• [What the exercise asks]: Make an exact copy of the records, with the pictures left out.

• [Source material]:
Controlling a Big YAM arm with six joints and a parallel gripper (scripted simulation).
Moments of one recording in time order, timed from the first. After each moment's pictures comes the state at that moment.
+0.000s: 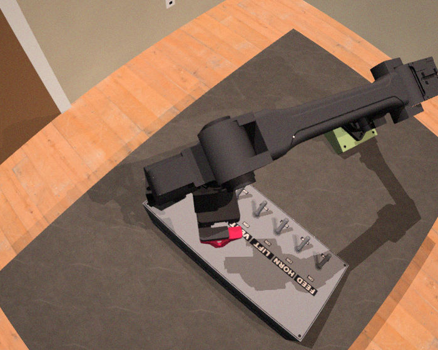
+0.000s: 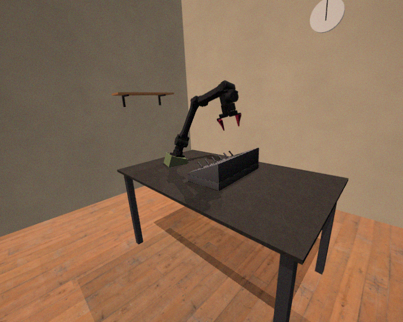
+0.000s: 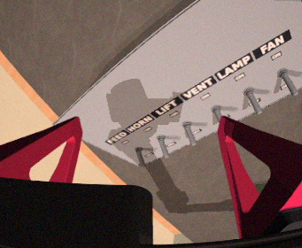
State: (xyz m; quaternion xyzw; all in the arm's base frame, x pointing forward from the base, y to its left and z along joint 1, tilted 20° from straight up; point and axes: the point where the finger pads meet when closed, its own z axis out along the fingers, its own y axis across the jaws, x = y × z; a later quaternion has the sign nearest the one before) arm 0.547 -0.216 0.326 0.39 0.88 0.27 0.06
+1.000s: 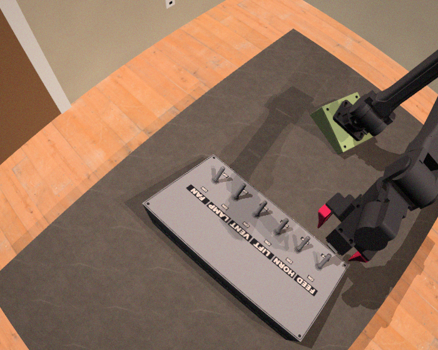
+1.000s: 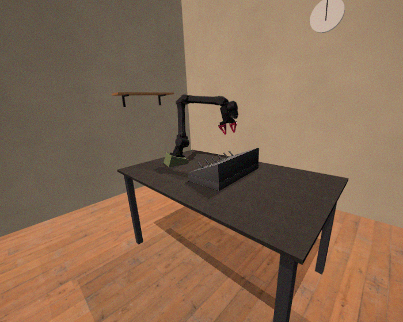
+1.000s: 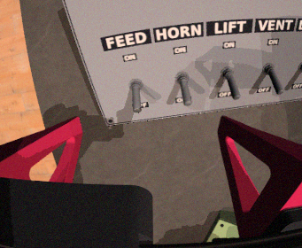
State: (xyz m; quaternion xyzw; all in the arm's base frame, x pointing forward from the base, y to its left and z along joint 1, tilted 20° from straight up) arm 0.430 0.020 0.307 0.16 0.95 0.16 0.20
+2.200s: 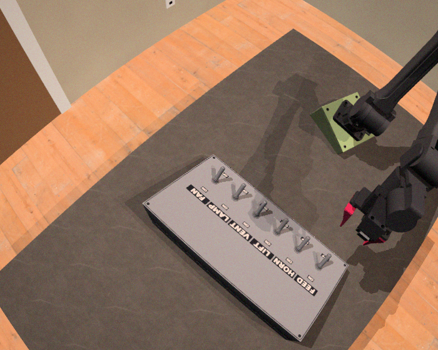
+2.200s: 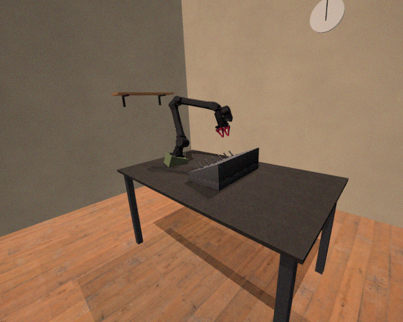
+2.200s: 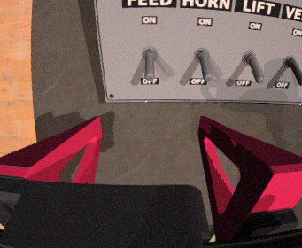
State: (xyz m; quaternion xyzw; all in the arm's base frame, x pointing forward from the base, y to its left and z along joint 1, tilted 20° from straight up) arm 0.380 0.062 0.279 0.09 0.95 0.14 0.26
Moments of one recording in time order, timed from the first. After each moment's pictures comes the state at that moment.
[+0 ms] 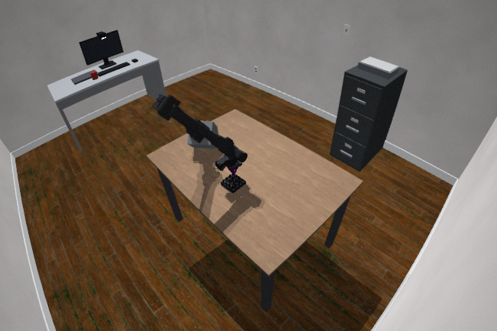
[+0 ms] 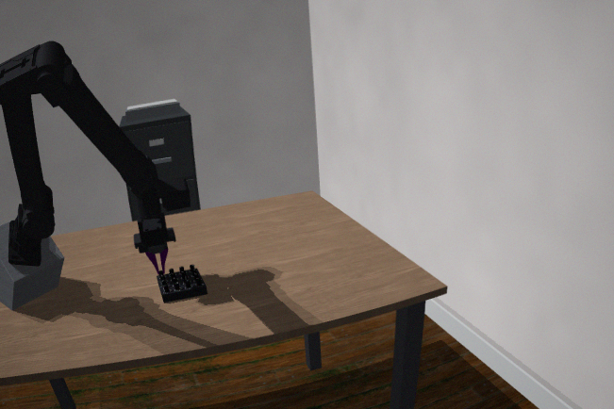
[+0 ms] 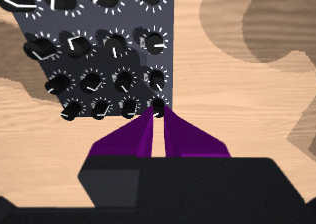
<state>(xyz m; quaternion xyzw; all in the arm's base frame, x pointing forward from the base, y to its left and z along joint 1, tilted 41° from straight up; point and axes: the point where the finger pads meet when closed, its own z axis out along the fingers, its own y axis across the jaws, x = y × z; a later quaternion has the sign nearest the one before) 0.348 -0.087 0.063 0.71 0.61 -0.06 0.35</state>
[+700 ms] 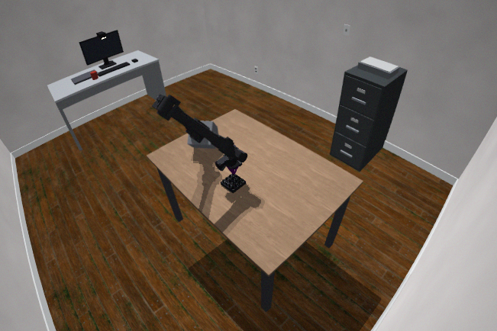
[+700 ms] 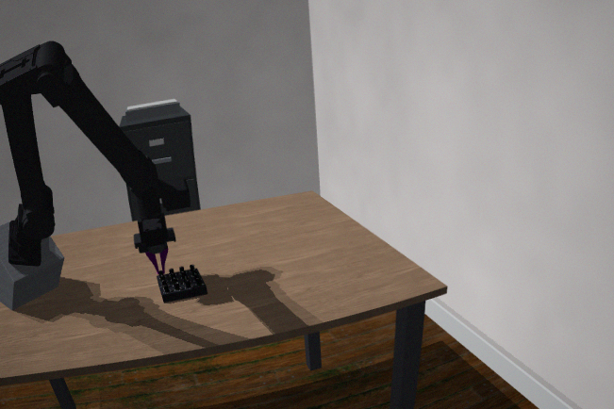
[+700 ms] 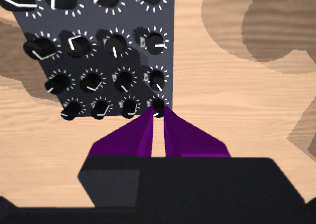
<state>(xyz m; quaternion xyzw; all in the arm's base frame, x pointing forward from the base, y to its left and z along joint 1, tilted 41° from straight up) 0.348 -0.087 0.063 0.71 0.61 -0.06 0.35</state>
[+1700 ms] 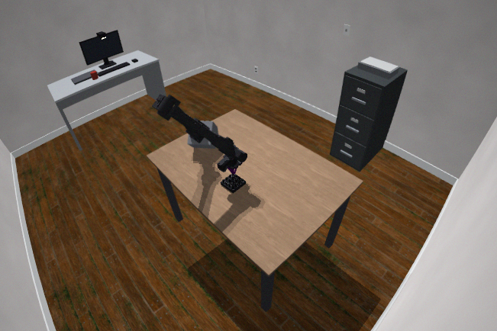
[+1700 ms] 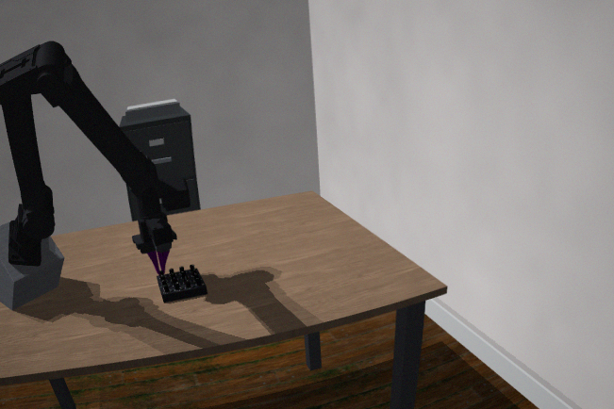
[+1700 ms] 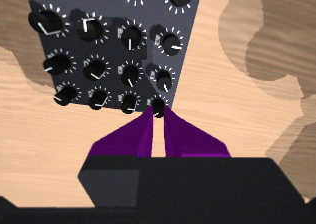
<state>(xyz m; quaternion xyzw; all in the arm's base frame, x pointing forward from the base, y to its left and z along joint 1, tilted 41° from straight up) 0.348 -0.087 0.063 0.65 0.68 -0.09 0.34</state>
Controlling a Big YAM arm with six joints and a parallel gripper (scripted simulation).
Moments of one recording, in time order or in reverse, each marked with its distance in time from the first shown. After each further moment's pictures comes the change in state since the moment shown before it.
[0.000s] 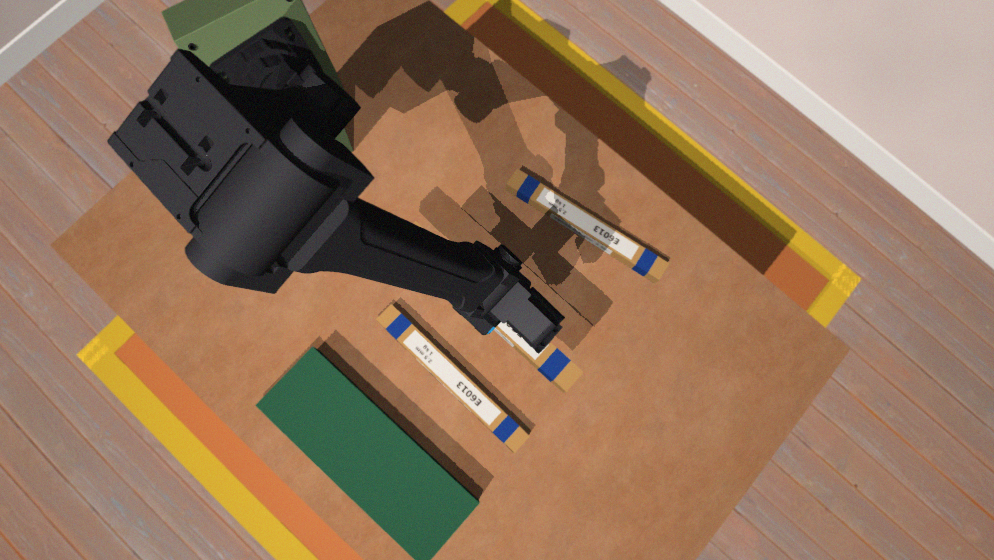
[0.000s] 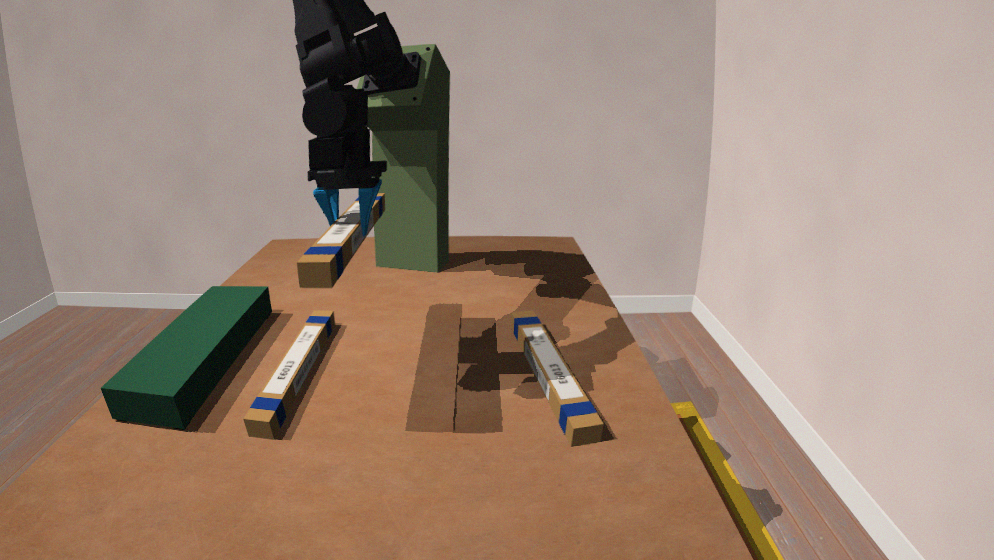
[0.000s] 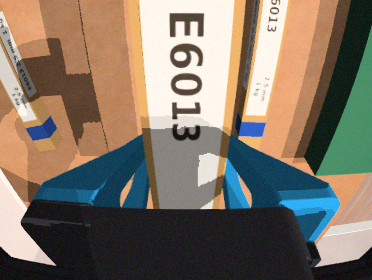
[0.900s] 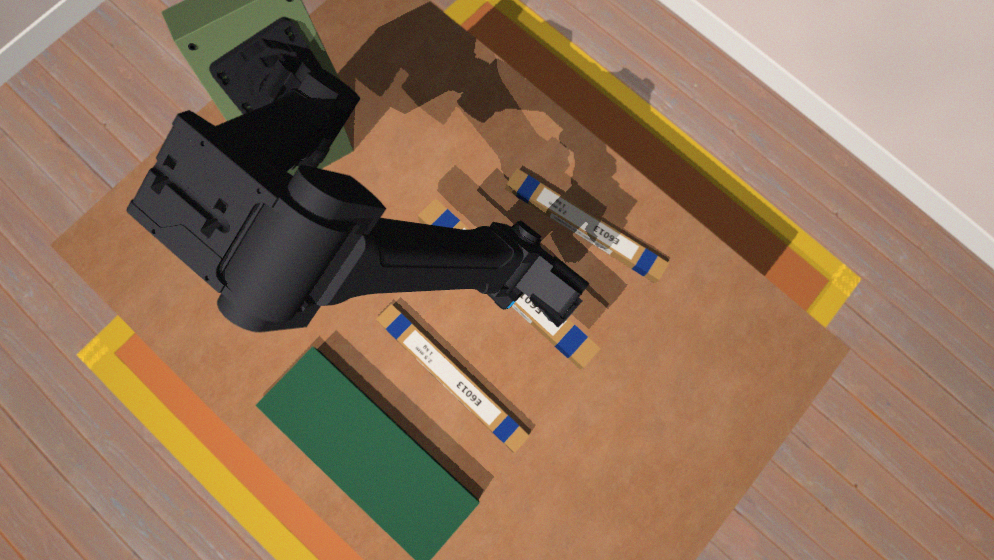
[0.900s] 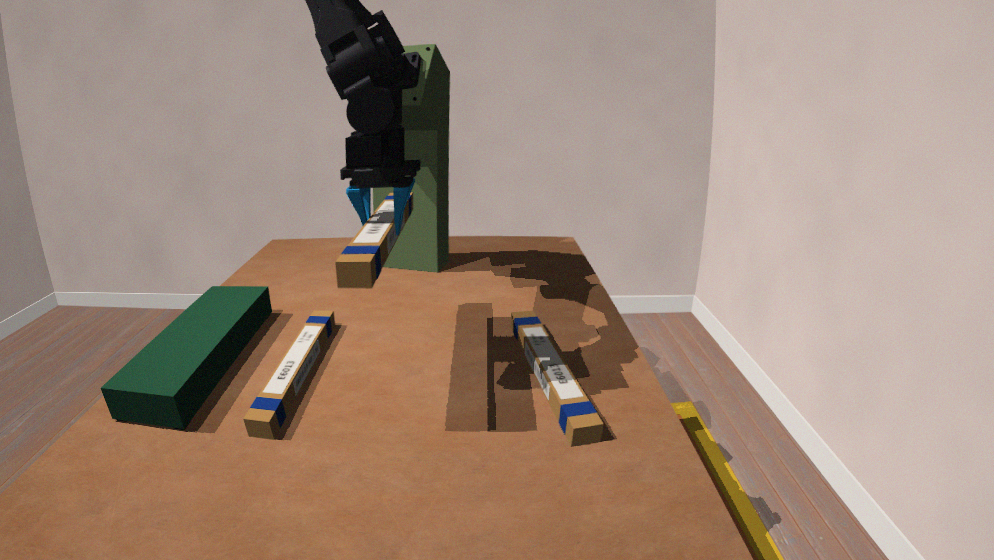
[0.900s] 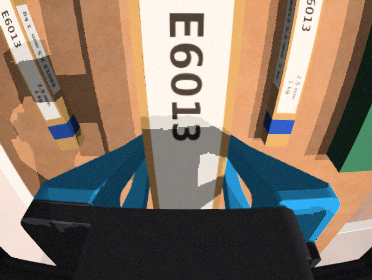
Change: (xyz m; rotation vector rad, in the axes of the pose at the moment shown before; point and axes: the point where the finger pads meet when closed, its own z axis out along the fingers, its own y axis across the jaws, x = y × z) arm 0.004 0.047 0.001 -0.003 0.002 0.010
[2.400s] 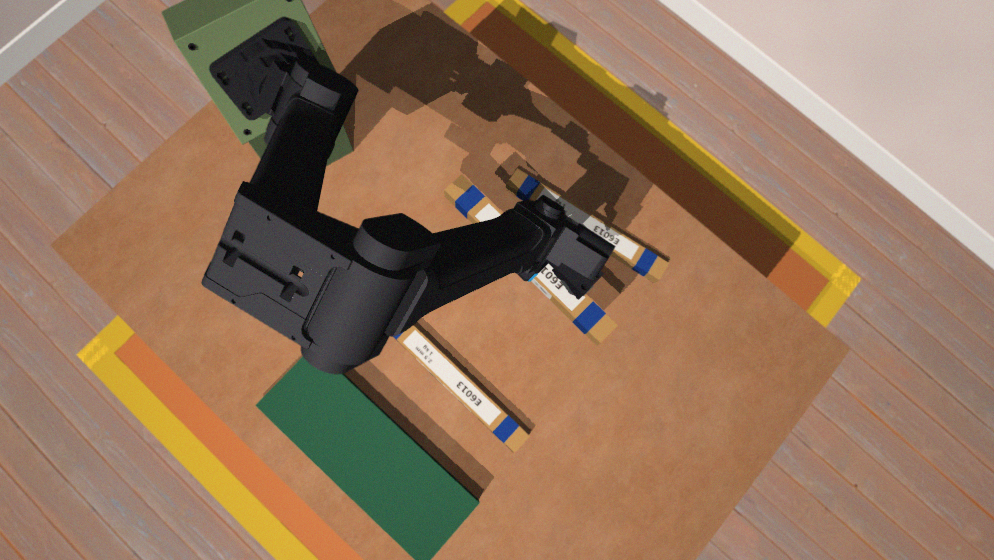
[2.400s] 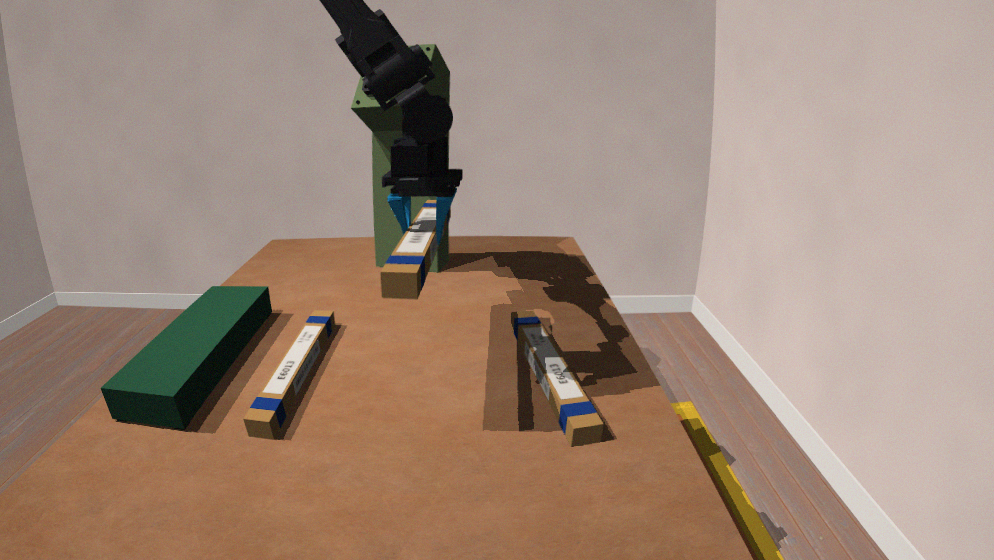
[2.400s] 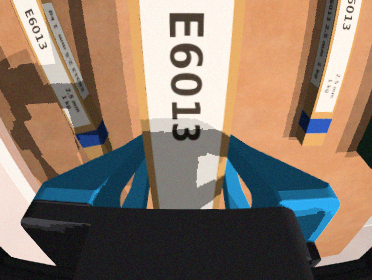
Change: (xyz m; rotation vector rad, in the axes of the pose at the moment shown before) arm 0.003 0.057 0.014 0.008 -0.005 0.041
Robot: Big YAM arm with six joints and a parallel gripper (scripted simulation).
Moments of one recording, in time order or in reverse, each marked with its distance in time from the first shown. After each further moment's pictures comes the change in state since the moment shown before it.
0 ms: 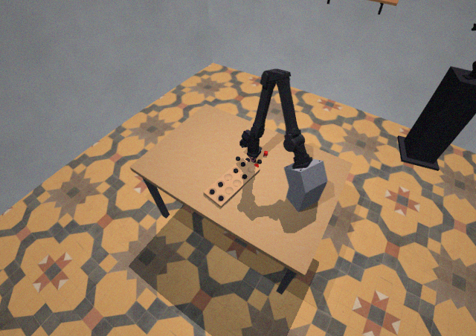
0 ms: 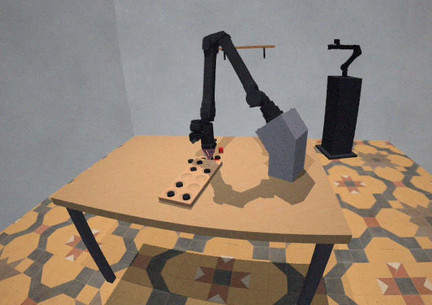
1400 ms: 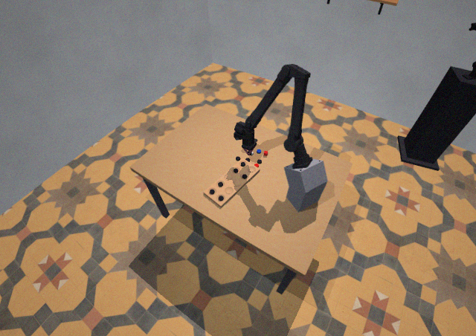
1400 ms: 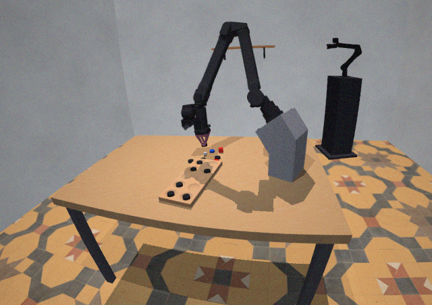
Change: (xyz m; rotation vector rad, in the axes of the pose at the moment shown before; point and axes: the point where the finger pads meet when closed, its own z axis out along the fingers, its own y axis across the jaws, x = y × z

• [Response to this task]:
Controlling a Big YAM arm with six joints and a parallel gripper (scripted simulation).
Moments of one recording in time order, timed from the first. After each moment's pictures comes the state at that moment.
+0.000s: 
+0.000s: 
+0.000s: 
State: (xyz m; quaternion xyzw; all in the arm's base frame, x pointing forward from the base, y to its left and z along joint 1, tilted 20° from straight up; point and axes: the point where the finger pads meet when closed, its own z axis out along the fingers, its own y axis across the jaws, x = y × z; a later quaternion has the sign nearest the one before) arm 0.547 -0.216 0.326 0.39 0.88 0.27 0.06
+1.000s: 
+1.000s: 
+1.000s: 
State: (xyz m; quaternion xyzw; all in the arm's base frame, x pointing forward from the base, y to its left and z along joint 1, tilted 20° from straight up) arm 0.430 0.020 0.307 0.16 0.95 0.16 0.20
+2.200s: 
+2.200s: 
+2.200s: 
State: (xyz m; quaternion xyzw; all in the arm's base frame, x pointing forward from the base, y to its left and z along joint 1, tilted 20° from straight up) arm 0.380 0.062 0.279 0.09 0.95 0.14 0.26
Moments of one recording in time order, timed from the first. After each moment's pictures comes the state at that moment.
[+0 ms] 
[+0 ms] 
[+0 ms] 
<state>(xyz m; quaternion xyzw; all in the arm's base frame, x pointing forward from the base, y to its left and z along joint 1, tilted 41° from straight up; point and axes: the point where the finger pads meet when closed, its own z axis out along the fingers, its own y axis across the jaws, x = y × z; a later quaternion has the sign nearest the one before) 0.348 -0.087 0.063 0.71 0.61 -0.06 0.35</state>
[+700 ms] 
[+700 ms] 
[+700 ms] 
<state>(xyz m; quaternion xyzw; all in the arm's base frame, x pointing forward from the base, y to its left and z along joint 1, tilted 41° from straight up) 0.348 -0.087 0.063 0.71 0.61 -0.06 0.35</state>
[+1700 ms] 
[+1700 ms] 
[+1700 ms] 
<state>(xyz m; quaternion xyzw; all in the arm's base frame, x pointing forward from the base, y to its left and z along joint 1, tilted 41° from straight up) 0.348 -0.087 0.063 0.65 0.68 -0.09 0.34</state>
Controlling a Big YAM arm with six joints and a parallel gripper (scripted simulation).
Moments of one recording, in time order or in reverse, each marked with its distance in time from the first shown. After each further moment's pictures comes the change in state since the moment shown before it.
[0.000s] 
[0.000s] 
[0.000s] 
[0.900s] 
[0.900s] 
[0.900s] 
Change: (xyz m; rotation vector rad, in the axes of the pose at the moment shown before; point and axes: the point where the finger pads meet when closed, its own z axis out along the fingers, its own y axis across the jaws, x = y × z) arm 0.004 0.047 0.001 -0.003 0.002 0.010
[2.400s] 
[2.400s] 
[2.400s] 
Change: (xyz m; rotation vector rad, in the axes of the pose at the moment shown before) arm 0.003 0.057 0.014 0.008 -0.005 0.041
Robot: Big YAM arm with six joints and a parallel gripper (scripted simulation).
Moments of one recording, in time order or in reverse, each marked with its distance in time from the first shown. After each further moment's pictures comes the change in state since the moment shown before it.
0 ms: 
0 ms: 
1400 ms: 
1400 ms: 
Change: (xyz m; rotation vector rad, in the axes of the pose at the moment shown before; point and axes: the point where the finger pads meet when closed, its own z axis out along the fingers, its own y axis across the jaws, x = y × z

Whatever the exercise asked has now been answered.